Ned Letcher
Ned is a lead data science engineer at Thoughtworks Australia. He’s worked across a range of sectors and domains, applying machine learning, natural language processing, and data analysis & visualisation to business challenges and opportunities. Ned has used these experiences to develop strategies for making effective use of data & AI for identifying and framing the business value of data science and analytics initiatives. Ned is also a co-author of Getting Started with DuckDB, recently published by Packt.
Session
Got a billion rows of data in a weird file format? Wishing you could wrangle a dataframe from a geospatial dataset? A bit lost interacting with a remote API? Let’s wrangle some data with Python and DuckDB.

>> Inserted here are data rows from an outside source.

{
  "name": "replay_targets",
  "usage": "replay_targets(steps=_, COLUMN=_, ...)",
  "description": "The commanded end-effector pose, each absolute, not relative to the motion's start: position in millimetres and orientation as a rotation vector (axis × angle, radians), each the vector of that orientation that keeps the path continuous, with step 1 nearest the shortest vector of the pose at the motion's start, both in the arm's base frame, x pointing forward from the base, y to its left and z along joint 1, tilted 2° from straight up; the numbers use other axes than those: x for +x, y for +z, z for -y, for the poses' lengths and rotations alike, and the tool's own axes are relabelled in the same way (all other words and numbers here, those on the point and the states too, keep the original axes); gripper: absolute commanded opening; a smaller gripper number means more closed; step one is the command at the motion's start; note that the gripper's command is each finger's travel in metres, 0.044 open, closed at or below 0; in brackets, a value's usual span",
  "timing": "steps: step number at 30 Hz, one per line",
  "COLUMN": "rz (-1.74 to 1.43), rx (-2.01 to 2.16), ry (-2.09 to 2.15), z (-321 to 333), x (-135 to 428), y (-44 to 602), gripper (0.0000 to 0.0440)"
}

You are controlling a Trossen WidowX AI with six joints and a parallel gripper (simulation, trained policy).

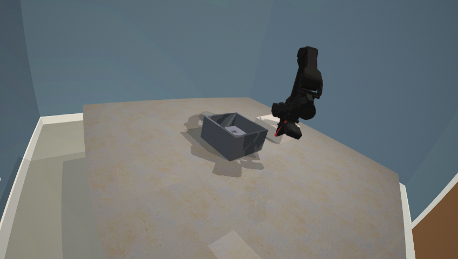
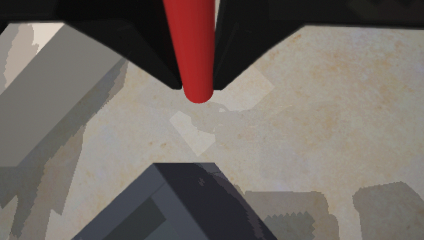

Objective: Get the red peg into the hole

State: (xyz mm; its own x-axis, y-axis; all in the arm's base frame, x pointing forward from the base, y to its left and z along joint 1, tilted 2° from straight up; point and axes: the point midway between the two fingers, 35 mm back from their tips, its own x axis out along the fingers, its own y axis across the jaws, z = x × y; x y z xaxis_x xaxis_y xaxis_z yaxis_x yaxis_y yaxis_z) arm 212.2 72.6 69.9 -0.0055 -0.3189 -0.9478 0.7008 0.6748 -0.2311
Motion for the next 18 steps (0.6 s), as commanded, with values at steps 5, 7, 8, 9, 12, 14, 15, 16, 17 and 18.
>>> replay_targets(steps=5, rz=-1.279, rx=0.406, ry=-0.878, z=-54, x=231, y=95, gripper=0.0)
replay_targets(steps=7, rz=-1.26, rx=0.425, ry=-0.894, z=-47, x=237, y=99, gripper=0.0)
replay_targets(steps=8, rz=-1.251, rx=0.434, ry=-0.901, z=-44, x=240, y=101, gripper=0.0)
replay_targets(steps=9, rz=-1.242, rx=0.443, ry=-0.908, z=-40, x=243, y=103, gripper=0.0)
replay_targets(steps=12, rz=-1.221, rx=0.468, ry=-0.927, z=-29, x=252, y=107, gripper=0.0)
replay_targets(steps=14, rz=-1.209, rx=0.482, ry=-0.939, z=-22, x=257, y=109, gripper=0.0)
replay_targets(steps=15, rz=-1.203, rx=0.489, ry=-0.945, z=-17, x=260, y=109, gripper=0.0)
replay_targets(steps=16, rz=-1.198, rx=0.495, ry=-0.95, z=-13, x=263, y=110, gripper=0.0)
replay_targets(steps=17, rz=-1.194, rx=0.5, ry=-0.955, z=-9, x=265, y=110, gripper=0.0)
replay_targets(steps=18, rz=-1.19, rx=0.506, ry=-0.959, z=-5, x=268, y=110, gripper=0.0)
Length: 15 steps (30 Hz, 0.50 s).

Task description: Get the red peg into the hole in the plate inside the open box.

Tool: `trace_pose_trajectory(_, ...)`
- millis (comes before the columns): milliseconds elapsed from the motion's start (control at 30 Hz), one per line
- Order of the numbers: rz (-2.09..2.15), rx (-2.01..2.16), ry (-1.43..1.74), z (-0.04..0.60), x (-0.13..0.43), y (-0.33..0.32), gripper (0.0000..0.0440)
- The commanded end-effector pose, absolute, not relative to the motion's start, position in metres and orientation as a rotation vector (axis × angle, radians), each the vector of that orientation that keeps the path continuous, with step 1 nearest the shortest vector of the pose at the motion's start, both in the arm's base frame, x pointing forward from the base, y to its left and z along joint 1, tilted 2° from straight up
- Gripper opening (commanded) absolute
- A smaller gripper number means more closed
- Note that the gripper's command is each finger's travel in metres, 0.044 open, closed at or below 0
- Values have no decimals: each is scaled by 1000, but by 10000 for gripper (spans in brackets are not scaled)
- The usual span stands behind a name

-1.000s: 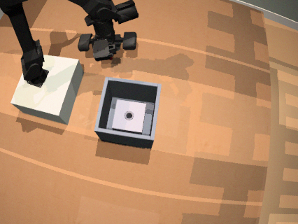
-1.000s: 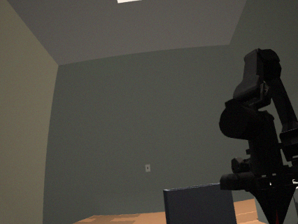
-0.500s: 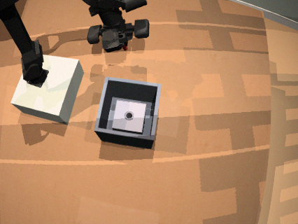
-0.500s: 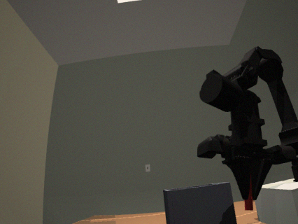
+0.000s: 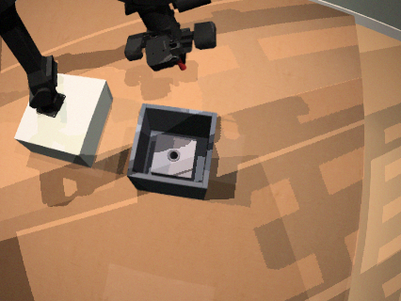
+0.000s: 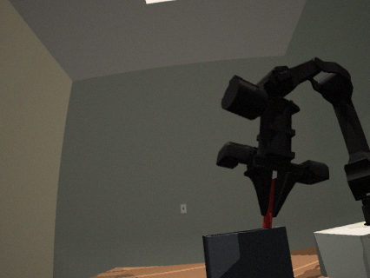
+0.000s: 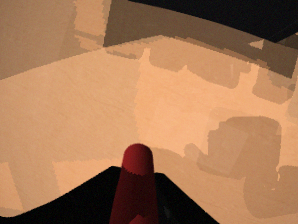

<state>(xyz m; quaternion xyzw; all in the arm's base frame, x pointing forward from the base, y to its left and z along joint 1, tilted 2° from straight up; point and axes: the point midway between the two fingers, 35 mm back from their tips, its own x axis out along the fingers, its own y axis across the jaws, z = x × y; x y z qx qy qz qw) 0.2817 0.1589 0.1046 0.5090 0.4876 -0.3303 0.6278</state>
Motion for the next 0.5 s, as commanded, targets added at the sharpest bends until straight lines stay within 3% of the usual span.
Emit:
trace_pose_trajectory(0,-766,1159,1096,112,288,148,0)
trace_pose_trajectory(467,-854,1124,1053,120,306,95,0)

DuckDB executes analytical SQL queries without the need for a server. DuckDB features a deep and deceptively simple integration with the Python ecosystem, allowing us to query, wrangle, and output data, alongside all your favourite Python tools.. Its powerful analytical features and rich integrations position DuckDB as an invaluable tool for anyone working with analytical data in Python, helping you solve complex problems with ease and elegance.
In this practical talk, we’ll introduce DuckDB, a fast and versatile analytical database to keep in your data toolkit. We’ll go through how to use the DuckDB Python client effectively, taking advantage of DuckDB’s efficient data processing features, as well as its integrations with libraries like Pandas and Ibis.